SETA: Sparse Subspace-to-Expert Sharing for Continual Learning in LLMs
Researchers introduce SETA (Mixture of Sparse Experts for Task Agnostic Continual Learning), a framework addressing catastrophic forgetting in LLMs via adaptive sparse subspace decomposition into task-specific and shared expert modules. The approach uses adaptive elastic anchoring and routing-aware regularization to protect shared knowledge at both weight and routing levels. Experiments on LLaMA-2 7B and Qwen3-4B show competitive or superior performance versus continual learning baselines, with strong retention of early-task knowledge.

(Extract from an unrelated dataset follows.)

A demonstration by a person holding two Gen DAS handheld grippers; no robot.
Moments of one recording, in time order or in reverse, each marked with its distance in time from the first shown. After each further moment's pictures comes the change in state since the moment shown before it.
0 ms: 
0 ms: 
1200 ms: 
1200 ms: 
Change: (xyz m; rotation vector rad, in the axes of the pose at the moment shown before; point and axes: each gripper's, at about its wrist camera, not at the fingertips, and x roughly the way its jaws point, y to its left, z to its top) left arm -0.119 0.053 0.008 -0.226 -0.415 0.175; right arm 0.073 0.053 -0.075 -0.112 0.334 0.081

Language Models Need Sleep: Periodic Context Consolidation via Fast Weights and SSM Blocks
This paper proposes a sleep-like consolidation mechanism for transformer-based LLMs to address the quadratic scaling of attention with context length. During 'sleep' phases, the model performs N offline recurrent passes over accumulated context, updating fast weights in state-space model (SSM) blocks via a learned local rule, then clears the KV cache. The approach is evaluated on synthetic tasks (cellular automata, multi-hop graph retrieval) and math reasoning, where standard transformers and SSM-attention hybrids fail, with performance scaling with sleep duration N.
Functional Attention: Reinterpreting Attention as Functional Correspondences for Operator Learning
This paper introduces Functional Attention, a novel attention mechanism for operator learning that replaces standard softmax token-wise affinities with structured linear operators inspired by geometric functional maps. The approach treats attention as a correspondence between adaptive bases rather than discrete tokens, yielding a resolution-invariant, globally-aware representation. Experiments show competitive or state-of-the-art performance on PDE solving, 3D segmentation, and regression tasks, with robustness to varying discretizations.

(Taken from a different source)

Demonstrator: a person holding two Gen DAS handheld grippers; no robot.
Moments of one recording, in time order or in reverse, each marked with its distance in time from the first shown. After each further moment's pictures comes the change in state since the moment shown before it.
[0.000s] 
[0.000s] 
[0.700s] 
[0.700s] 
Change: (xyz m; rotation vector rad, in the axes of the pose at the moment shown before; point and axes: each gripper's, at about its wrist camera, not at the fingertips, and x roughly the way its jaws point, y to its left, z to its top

SAERL: Using Sparse Autoencoders to Guide LLM Reinforcement Learning Data Engineering
SAERL is a post-training data engineering framework that uses Sparse Autoencoders (SAEs) — a mechanistic interpretability tool — to extract intrinsic model signals for controlling data diversity, difficulty, and quality during RL fine-tuning. The framework applies SAE-space clustering for batch diversity, a difficulty proxy for curriculum ordering, and a quality probe for data filtering. On Qwen2.5-Math-1.5B with GRPO, SAERL achieves 3% average accuracy improvement and reaches target accuracy with 20% fewer training steps. SAE representations transfer across model families and scales, suggesting broad applicability as a lightweight data engineering tool.

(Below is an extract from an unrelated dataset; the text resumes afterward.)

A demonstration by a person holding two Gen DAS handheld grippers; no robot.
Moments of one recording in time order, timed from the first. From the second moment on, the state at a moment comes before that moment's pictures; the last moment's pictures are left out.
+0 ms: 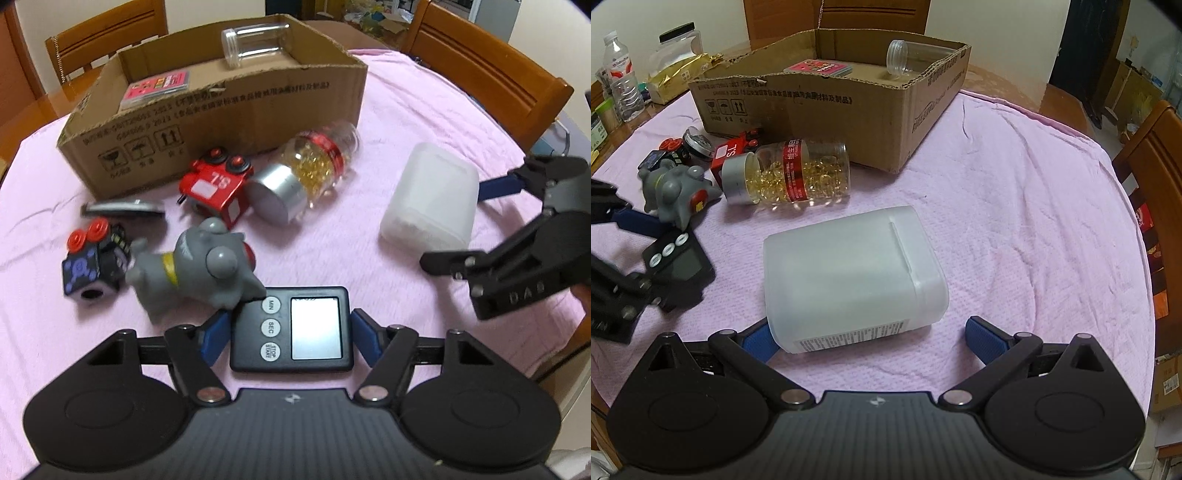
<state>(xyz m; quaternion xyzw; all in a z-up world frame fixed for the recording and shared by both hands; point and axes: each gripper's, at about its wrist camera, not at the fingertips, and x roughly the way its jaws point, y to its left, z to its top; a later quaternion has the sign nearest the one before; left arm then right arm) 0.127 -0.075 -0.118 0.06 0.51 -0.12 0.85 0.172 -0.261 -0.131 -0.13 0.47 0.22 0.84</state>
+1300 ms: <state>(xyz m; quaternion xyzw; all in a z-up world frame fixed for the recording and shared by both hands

SMoA: Spectrum Modulation Adapter for Parameter-Efficient Fine-Tuning
SMoA is a new parameter-efficient fine-tuning method that addresses LoRA's trade-off between rank size and parameter budget. It partitions model layers into spectral blocks and applies Hadamard-modulated low-rank branches to each diagonal block, enabling broader coverage of pretrained spectral directions without proportionally increasing trainable parameters. Theoretical analysis and empirical results on multiple tasks show SMoA outperforms LoRA and competitive LoRA-style baselines in lower-budget settings.